Juri () is an upazila of the Moulvibazar District.  In 2001, its population was 122,853. It is located 48 km from District headquarters. The local high school was established in 1930.

History
After the Conquest of Sylhet in 1303, many disciples of Shah Jalal migrated to Juri where they preached the religion of Islam to the local people. Shah Gharib Khaki settled in Bhogtera, Jayfarnagar where his mazar remains and likewise for Shah Abdul-Aliyy Nimatra in Fultola Bazaar, Hazrat Irani in Dakshinbhag and Shah Qasimuddin Jibon Jyoti.

During the Bangladesh Liberation War of 1971, freedom fighters conducted operations in various tea gardens across modern-day Juri. The Pakistani army reached Juri on 2 December and many culverts and bridges were destroyed whilst fighting them. Battles were fought in the areas of Fultola, Sagornal and Kapnapahar. Jagadhari pond (behind Juri High School) is noted as a mass killing site. Juri was liberated on 4 December.

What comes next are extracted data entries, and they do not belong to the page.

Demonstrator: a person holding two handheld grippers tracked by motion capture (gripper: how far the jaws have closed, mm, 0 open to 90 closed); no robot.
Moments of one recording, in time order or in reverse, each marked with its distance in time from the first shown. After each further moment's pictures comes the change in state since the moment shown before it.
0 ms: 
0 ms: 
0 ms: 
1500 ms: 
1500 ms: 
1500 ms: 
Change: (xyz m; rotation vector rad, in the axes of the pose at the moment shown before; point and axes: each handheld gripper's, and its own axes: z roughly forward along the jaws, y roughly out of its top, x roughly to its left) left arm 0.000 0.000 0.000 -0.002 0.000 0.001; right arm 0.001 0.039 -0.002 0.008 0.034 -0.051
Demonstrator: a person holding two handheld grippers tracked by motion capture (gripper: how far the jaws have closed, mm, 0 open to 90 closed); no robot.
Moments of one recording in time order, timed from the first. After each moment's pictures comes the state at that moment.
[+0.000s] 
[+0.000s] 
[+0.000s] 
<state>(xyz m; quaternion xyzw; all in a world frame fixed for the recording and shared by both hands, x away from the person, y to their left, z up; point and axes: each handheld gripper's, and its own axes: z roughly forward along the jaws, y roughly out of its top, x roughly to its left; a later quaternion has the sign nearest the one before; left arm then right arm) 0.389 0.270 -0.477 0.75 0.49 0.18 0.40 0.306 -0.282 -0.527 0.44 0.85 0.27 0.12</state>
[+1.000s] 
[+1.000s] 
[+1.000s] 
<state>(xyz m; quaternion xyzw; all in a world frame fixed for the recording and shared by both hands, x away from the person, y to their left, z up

On 26 August 1984, Juri was founded as thana. It became an upazila on 8 January 2005 with eight unions of Kulaura Upazila and Barlekha Upazila, four unions from each of these two Upazilas. The inclusion of two  unions, Dakshinvag and Sunagar, was disputed and was stayed by order of court.

On 12 March 2013, miscreants set fire around Radha Govinda temple in Amtail, Juri. However, the people living around the temple quickly took the fire under control.

Administration
Juri Upazila is divided into six union parishads: Fultola, Gowalbari, Jayfarnagar, Paschim Juri, Purbo Juri, and Sagornal. The union parishads are subdivided into 69 mauzas and 142 villages.

Education

According to Banglapedia, Juri High School, founded in 1930. Other educational institutes in the upazila include Sagornal High School and Sagornal Senior Alim Madrasha Other educational institutes in the upazila include Hazi Monohor Ali M Saifur Rahman High School.